Sinha’s team is working to better understand how to generalize the findings and identify which patients are most likely to benefit.
“At this stage, I would only recommend it with clinician input and if you are, among other things, well nourished, not underweight, not pregnant, and not struggling with food insecurity or an eating disorder,” he said. Even though the study reported no serious adverse events, low-calorie interventions can pose risks for people with Crohn’s disease—especially those with unintentional weight loss, malnutrition, dehydration, or micronutrient deficiencies.
That uncertainty makes individualized care essential.
“The findings highlight that dietary tools are not one-size-fits-all,” Kara Siedman, a registered dietitian and director of partnerships at Resbiotic Nutrition, told The Epoch Times.
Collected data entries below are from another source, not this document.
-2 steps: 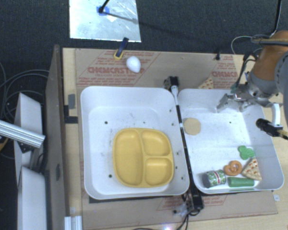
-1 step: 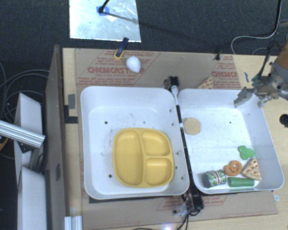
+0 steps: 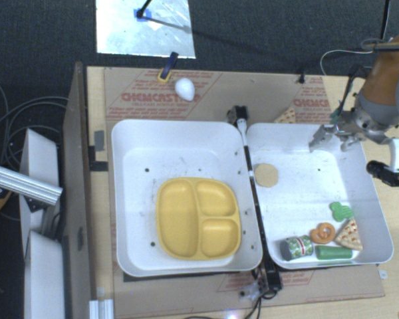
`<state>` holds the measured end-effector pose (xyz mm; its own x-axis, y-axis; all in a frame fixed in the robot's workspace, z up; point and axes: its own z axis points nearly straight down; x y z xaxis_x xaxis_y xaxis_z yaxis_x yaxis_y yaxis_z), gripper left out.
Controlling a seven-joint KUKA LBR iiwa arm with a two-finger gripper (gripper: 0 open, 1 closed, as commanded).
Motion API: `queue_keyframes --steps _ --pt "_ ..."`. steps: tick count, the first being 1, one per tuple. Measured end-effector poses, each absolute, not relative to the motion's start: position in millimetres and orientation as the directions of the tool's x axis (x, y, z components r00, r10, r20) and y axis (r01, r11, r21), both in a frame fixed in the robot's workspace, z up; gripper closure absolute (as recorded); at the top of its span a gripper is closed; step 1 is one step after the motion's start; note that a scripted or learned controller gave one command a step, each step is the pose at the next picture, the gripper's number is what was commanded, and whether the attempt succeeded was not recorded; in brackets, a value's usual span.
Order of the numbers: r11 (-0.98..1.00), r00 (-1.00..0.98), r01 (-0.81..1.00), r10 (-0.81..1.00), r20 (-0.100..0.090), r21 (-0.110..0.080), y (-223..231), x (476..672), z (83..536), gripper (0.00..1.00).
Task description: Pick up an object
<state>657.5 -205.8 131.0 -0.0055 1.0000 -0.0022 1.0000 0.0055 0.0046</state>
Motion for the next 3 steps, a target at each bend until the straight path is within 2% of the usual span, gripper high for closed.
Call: queue_keyframes --steps 1,2,3 --pt "0.006 -0.006 1.000 1.000 -0.001 0.003 -191.5 669.6 83.3 0.00" --pt "0.007 -0.007 1.000 1.000 -0.004 0.007 -192.6 670.6 97.2 1.00" --pt "0.000 0.000 1.000 1.000 0.003 -0.006 -153.4 579.7 114.6 1.00"
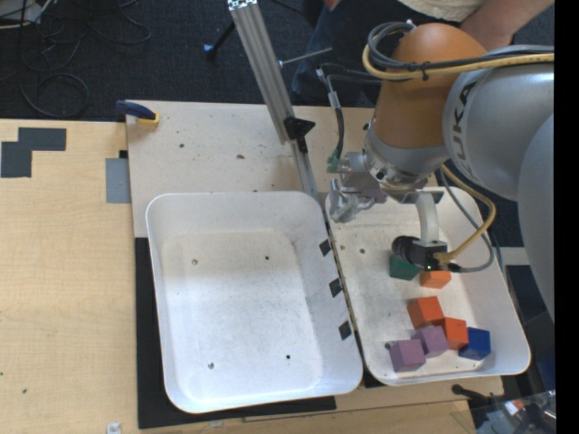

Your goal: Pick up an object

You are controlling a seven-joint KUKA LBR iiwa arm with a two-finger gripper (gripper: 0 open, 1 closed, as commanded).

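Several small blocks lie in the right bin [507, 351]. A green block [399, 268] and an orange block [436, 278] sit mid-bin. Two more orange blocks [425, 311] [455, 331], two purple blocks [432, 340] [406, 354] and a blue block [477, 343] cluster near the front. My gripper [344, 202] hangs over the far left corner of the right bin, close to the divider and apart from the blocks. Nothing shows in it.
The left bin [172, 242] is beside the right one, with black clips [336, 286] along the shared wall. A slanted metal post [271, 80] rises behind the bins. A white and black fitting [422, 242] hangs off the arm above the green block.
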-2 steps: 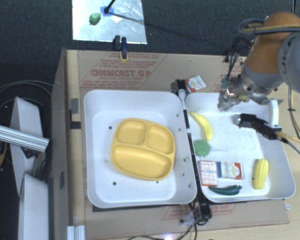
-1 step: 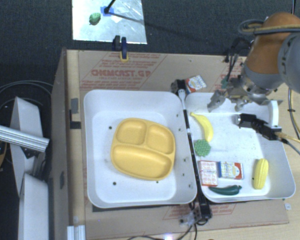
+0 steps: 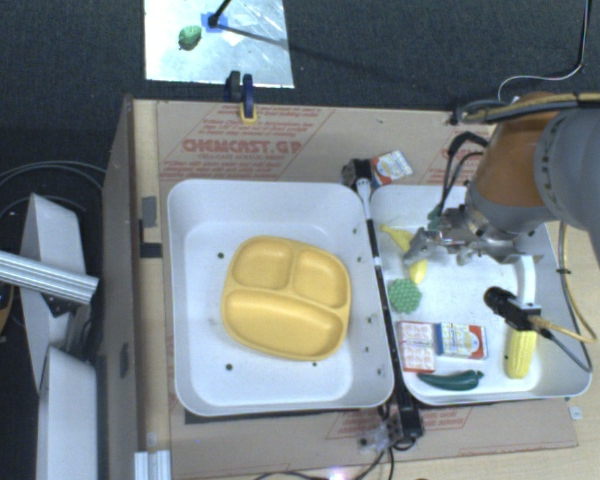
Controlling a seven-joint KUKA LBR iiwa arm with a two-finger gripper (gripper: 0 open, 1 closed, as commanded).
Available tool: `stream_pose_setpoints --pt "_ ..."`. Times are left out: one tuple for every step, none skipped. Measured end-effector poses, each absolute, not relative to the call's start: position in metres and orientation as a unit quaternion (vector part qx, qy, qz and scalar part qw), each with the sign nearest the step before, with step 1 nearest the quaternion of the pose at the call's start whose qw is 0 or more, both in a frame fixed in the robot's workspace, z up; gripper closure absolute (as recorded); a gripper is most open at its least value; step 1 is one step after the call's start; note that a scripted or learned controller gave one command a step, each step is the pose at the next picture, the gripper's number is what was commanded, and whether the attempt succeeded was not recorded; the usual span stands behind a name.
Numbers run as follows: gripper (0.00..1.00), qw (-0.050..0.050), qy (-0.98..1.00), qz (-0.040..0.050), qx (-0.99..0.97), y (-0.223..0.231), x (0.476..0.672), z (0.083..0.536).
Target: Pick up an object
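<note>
The yellow divided plate is seen in the left bin. In the right bin, the gripper is poised by a small yellow piece; its opening cannot be told. The piece is judged light and slippery, best pinched across its middle.
</note>
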State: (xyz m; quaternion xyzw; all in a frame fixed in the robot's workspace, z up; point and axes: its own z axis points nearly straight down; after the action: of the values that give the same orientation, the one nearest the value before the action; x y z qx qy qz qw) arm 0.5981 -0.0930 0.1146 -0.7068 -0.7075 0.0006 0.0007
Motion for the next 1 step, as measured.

Whether approaches like fasting-mimicking diets help—or cause problems—depends on a person’s disease type, symptoms, and nutritional status, she said.
Some people with Crohn’s may have normal test results but still experience symptoms such as bloating, abdominal pain, or urgency. In those cases, she said, care should begin by ruling out ongoing inflammation and then focus on symptom-specific strategies—such as targeted fiber intake, texture adjustments, or short-term elimination approaches when appropriate—rather than immediately restricting the diet further.
Both experts emphasized the importance of working closely with a care team or a dietitian before attempting major dietary changes, particularly when symptoms persist or nutrition status is uncertain.